Even if you don’t know about John Lennon’s psychedelic Rolls Royce Phantom V, you can dig it: festooned in the bright paisleys, it wreaked of irony and free love. But that’s not the car that ended Lennon’s driving career. The last time John Lennon drove a car was a memorable occasion. It was July 1, 1969, just 19 days before Neil Armstrong first stepped on the moon and three montsh before the Beatles’ last album, Abbey Road, was released.
Lennon was vacationing in the Scottish Highlands with his divisive (and pregnant) partner in crime, Yoko Ono, her daughter Kyoko, and his son, Julian. They decided to go for a putt along the narrow country lanes in a tiny Austin Maxi hatchback. But Lennon, who grew up in the streets of Liverpool and didn’t start driving until he was 24 years old, was easily distracted, and he ended up driving the little Maxi into a ditch.
All four occupants of the car were taken to a local hospital. Three of them were given stitches for facial lacerations, and Julian, who was just 8 at the time, was treated for shock.

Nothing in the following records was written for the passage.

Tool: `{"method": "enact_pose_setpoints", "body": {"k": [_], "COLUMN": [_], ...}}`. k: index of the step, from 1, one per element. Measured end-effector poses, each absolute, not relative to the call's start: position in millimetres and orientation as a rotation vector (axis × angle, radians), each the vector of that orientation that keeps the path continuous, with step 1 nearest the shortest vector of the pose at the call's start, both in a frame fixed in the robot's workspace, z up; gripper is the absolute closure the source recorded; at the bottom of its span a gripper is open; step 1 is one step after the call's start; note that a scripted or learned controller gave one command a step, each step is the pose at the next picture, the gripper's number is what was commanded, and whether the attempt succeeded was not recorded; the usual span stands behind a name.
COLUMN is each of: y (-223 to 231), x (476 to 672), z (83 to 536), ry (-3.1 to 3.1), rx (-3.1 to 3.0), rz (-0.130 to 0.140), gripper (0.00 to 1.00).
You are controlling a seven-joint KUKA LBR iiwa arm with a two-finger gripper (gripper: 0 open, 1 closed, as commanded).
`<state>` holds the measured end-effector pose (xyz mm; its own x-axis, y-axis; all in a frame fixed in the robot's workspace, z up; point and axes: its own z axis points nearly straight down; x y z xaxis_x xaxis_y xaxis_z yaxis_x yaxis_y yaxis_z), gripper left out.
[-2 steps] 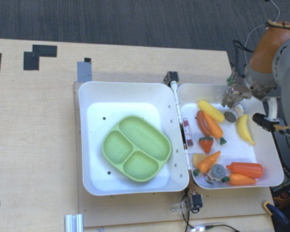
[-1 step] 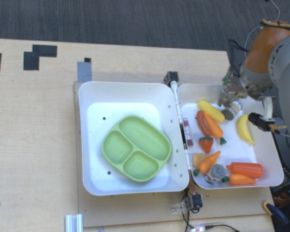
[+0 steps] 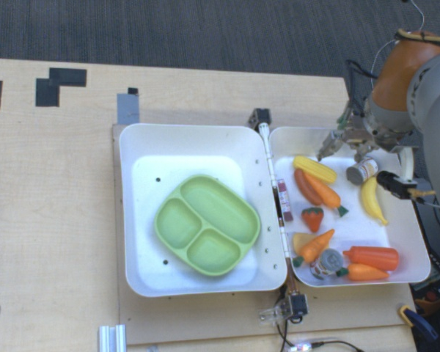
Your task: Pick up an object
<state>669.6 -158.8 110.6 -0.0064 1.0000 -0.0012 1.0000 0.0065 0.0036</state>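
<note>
Where the right bin (image 3: 418, 266) holds the toy food, a small grey can (image 3: 362, 171) lies on its side near the back (beside a yellow banana (image 3: 372, 199)). Above it hangs the gripper (image 3: 348, 147), jaws spread apart, holding nothing, one finger just beside the can.

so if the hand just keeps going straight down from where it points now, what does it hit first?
Probably the small tin can, which lies just below the hand in the right bin, with the corn cob close beside it. Depth is unclear.
</note>
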Motion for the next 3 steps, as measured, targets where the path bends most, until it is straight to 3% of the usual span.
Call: {"method": "enact_pose_setpoints", "body": {"k": [1,2,3], "y": [-133.8,-133.7,-151.0], "x": [603.0,605.3,642.4], "z": [86.2,98.8,143.9], "ry": [2.222,2.220,2.224], "rx": [2.215,2.209,2.212], "rz": [0.005,0.011,0.005], "gripper": [0.00,1.00,1.00]}}
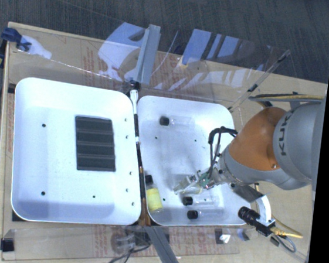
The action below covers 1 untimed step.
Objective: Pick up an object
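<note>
My gripper [189, 184] is low in the front half of the right bin [171, 152], reaching in from the right under the grey and orange arm [263, 148]. Just in front of it lie two small black pieces [187, 200] [192, 214] and a clear plastic item [208, 211]. A yellow object [154, 200] rests at the bin's front left, near the wall. Another small black piece [164, 121] sits at the back left of the same bin. A dark ribbed rectangular block [95, 143] lies flat in the middle of the left bin [37, 160].
A divider edge [136, 148] runs between the two bins. Clear plastic panels [208, 62] stand behind the bins. A metal bracket [163, 248] sticks out at the bench front.
</note>
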Each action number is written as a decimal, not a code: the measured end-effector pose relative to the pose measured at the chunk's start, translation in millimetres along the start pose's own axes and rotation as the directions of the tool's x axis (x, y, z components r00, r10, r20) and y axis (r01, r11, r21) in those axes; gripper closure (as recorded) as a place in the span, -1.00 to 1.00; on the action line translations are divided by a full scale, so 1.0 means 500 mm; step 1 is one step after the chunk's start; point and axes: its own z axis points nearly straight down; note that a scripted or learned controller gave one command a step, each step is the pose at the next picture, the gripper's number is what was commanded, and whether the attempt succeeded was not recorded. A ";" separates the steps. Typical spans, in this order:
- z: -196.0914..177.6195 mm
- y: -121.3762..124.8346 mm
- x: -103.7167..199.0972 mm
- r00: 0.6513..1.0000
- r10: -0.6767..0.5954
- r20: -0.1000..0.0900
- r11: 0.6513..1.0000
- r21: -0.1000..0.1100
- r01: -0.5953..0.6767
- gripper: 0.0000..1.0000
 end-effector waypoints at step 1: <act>-0.183 0.101 0.120 1.000 -0.023 0.006 1.000 -0.005 0.023 1.00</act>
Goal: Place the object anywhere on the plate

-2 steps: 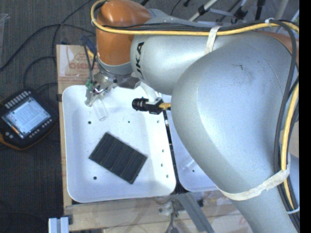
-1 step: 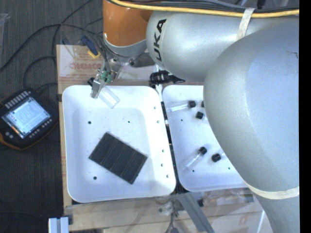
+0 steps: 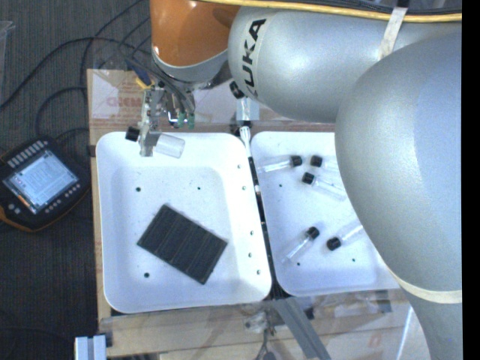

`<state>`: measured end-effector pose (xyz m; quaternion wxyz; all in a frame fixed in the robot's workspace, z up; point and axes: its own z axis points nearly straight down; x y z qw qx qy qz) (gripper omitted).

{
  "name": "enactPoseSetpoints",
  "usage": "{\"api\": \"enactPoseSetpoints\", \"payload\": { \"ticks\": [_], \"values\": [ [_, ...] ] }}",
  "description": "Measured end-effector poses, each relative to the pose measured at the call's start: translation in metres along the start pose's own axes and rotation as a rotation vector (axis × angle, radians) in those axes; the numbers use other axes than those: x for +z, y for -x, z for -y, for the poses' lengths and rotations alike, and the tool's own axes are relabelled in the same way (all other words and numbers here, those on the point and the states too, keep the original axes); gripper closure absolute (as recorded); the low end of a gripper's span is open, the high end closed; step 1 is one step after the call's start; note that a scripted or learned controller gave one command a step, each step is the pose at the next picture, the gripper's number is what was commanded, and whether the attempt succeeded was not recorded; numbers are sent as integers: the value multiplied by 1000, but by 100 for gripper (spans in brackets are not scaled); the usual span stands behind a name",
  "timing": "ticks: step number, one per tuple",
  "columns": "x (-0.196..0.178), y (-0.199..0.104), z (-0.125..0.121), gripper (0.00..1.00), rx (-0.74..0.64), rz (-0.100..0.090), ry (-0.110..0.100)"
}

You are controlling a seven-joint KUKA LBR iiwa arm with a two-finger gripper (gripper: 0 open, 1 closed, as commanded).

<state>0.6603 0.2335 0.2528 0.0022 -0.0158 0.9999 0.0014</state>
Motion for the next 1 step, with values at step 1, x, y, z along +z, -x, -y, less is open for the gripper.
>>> {"api": "enactPoseSetpoints", "payload": {
  "ticks": [1],
  "values": [
    [-154,9,0,100,179,-1,1]
  ]
}}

As was his custom, Lennon laughed it off with some mordant wit: “If you’re going to have a car crash,” he told reporters, “try to arrange for it to happen in the Highlands.” Then he jotted a postcard to the Beatles publicist Derek Taylor, in which he claimed he was being “held prisner” in “Scotcland.” “Need som mony to git out … a few hundred will do.” He signed it ‘Jack McCripple.’
And that was the last time Lennon got behind the wheel of a car. Recognizing driving as a dangerous weakness, he chose instead to hire chauffers.